TASK OBJECTIVE: Using the entries below, output each line exactly from the first through the one that contains "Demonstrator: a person".

INPUT MATERIAL:
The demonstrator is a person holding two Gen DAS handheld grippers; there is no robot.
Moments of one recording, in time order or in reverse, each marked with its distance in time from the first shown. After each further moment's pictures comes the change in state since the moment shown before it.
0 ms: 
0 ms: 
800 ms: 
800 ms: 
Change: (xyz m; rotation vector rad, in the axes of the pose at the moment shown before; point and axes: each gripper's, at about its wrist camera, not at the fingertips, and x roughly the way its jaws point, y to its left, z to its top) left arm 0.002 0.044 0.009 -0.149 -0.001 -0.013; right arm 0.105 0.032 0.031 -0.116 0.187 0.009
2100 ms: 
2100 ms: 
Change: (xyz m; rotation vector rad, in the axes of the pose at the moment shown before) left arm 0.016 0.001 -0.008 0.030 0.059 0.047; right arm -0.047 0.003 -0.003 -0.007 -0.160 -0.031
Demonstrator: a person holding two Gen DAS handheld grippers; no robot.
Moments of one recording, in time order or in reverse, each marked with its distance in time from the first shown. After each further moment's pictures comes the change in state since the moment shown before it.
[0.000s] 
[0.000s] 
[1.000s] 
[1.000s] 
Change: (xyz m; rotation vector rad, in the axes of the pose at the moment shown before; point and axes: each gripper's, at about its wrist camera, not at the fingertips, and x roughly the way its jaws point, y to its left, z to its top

SOLUTION FOR THIS EXERCISE:
The demonstrator is a person holding two Gen DAS handheld grippers; there is no robot.
Moments of one recording, in time order or in reverse, each marked with its distance in time from the first shown. After each further moment's pictures comes the change in state since the moment shown before it.
0 ms: 
0 ms: 
800 ms: 
800 ms: 
Change: (xyz m; rotation vector rad, in the axes of the pose at the moment shown before; point and axes: each gripper's, at about its wrist camera, not at the fingertips, and x roughly the way its jaws point, y to its left, z to its top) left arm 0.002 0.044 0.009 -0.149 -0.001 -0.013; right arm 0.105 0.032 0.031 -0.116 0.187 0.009
2100 ms: 
2100 ms: 
Change: (xyz m; rotation vector rad, in the axes of the pose at the moment shown before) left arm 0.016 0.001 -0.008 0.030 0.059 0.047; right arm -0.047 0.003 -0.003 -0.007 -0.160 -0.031
Demonstrator: a person holding two Gen DAS handheld grippers; no robot.

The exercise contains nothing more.